これには、たんぱく質の吸収も関係しています。
たんぱく質は、大量に摂取したとしても、必要量を上回る分はエネルギーとして消費されてしまったり尿中に排泄されたりしてしまい、筋肉の合成に利用されない可能性があります。
様々な研究によると、筋トレ後に摂取するたんぱく質の適切な量は20gだとされており、1回の摂取でこれ以上を摂取になったとしても、筋肉の合成は有意に増えないとされています。
参考)
・リハビリmemo:筋トレの効果を最大にするタンパク質の摂取量を知っておこう
したがって、たんぱく質を1度に大量に摂取したとしても、その分は無駄になる可能性が高く、逆に他の時間帯で必要となるだけのたんぱく質が摂取できていなければ、その時間帯における筋肉の合成の機会を逃すことにつながります。

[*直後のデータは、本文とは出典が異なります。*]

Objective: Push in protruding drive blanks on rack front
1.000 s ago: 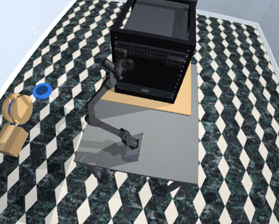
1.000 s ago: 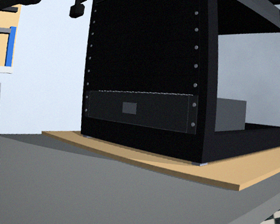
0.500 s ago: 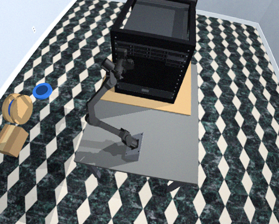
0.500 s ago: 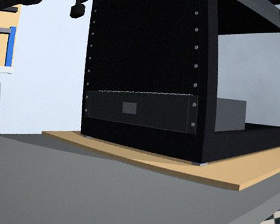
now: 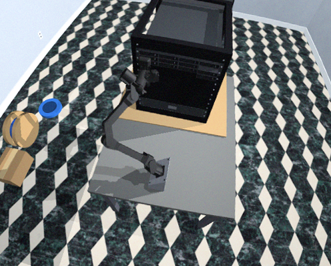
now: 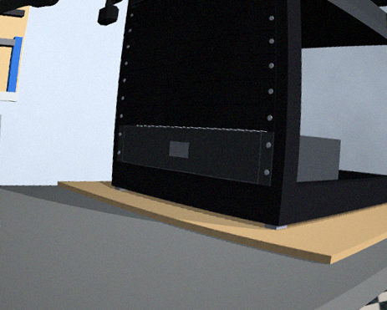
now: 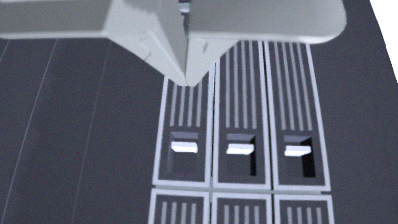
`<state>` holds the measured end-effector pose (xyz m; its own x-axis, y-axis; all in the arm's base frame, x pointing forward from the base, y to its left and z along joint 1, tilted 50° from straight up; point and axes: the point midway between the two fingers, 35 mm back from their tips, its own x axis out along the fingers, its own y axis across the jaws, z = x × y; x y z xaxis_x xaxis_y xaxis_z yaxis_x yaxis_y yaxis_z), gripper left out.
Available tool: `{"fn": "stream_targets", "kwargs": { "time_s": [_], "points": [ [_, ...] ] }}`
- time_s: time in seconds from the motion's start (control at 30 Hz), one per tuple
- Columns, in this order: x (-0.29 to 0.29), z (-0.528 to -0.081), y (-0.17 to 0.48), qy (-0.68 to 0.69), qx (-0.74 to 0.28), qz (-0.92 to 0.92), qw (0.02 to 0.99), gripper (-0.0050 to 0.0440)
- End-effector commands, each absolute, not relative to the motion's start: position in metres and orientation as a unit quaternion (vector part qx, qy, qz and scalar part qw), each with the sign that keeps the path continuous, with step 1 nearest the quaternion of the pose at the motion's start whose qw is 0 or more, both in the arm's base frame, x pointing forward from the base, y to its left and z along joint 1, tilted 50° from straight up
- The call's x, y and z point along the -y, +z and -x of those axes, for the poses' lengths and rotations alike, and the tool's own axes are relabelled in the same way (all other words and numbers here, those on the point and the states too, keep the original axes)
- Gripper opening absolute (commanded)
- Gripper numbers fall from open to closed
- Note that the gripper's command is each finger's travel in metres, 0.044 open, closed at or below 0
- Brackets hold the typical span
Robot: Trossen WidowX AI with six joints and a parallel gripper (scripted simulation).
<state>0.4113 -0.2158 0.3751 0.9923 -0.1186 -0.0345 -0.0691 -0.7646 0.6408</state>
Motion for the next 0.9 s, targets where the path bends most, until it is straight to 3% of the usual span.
{"fn": "stream_targets", "kwargs": {
  "time_s": [0.0,0.87],
  "points": [
    [0.2167,-0.4128,0.3843,-0.029,0.055,-0.937,0.344,-0.0050],
    [0.2171,-0.4158,0.3835,-0.029,0.055,-0.937,0.344,-0.0050]
  ]
}}
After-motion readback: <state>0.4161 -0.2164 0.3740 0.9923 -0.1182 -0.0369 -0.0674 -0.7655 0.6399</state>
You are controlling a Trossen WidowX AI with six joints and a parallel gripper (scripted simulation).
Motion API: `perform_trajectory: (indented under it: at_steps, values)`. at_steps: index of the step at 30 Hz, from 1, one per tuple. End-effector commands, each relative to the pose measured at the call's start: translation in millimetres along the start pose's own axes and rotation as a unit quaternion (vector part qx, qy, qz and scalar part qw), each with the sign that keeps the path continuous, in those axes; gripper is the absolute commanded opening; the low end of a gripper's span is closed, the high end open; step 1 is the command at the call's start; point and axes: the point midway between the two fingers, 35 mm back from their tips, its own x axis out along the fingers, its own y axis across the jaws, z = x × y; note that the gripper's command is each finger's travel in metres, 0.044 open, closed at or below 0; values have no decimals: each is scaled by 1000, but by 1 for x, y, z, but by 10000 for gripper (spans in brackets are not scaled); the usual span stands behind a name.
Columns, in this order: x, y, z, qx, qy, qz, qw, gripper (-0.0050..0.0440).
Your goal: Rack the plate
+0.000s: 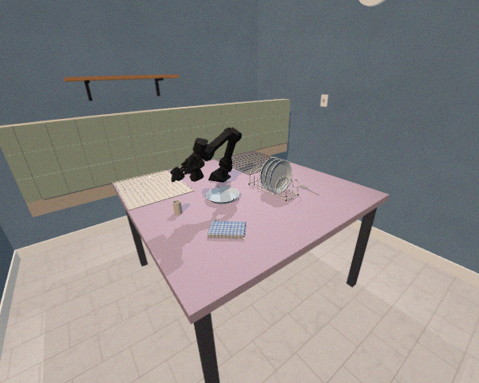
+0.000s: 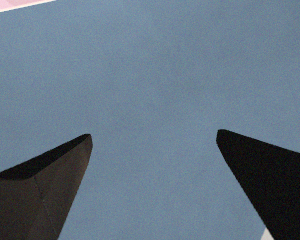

ですので、たんぱく質の摂取については20g程度のたんぱく質を複数回に分けて摂取するのが効率的ということになりますので、3回の食事に加えて2回程度、プロテインを摂取するのが筋肉の合成を最大化するために必要ということになります。
まとめ
今回はプロテインの量に焦点をあてて解説しました。
プロテインは、基本的には食事で摂取しきれない栄養素を摂取するために活用されます。そのため、食事量によっても必要な量は変わりますが、概ねたんぱく質40g、回数にすると2回分程度を目安に摂取されると良いでしょう。そしてこれは、筋トレを行う日でも、行わない日でも同様にオススメしたいことです。
今一度、自分のプロテインの必要量を見直してみると良いでしょう。